WHAT YOU HAVE TO DO – Using the material below, print the line that contains "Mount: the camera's", the line that contains "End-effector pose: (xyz", and every line in between, exactly and nothing else.

GIVEN DATA –
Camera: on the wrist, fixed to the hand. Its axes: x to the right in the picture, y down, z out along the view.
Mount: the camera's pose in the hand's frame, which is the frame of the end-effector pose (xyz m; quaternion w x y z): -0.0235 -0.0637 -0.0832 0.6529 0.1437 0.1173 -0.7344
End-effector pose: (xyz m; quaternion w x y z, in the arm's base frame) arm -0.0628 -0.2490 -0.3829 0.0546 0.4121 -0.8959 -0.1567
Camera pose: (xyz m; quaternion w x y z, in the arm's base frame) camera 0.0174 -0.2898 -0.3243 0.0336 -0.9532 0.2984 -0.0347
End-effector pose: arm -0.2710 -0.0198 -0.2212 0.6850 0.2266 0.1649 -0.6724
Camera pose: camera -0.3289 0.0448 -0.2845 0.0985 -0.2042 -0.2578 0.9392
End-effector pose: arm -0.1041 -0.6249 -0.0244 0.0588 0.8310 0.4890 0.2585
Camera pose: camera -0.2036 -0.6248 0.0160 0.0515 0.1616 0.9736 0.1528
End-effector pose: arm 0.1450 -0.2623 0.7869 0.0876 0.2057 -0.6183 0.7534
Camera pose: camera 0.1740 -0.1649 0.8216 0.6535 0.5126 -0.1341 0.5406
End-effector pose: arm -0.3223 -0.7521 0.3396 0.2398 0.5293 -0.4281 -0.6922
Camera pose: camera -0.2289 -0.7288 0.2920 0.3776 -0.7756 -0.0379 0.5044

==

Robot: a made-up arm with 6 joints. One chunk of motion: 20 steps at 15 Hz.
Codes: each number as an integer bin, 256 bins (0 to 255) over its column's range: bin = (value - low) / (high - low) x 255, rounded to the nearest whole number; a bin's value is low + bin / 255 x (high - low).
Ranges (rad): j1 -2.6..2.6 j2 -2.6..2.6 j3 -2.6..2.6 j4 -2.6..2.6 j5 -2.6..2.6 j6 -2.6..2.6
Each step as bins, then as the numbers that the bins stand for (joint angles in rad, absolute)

TASK RESPONSE –
Mount: the camera's pose in the hand's frame, which is the frame of the end-effector pose (xyz m; quaternion w x y z): -0.0235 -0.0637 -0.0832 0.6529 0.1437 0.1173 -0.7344
End-effector pose: (xyz m; quaternion w x y z, in the arm's base frame) arm -0.0628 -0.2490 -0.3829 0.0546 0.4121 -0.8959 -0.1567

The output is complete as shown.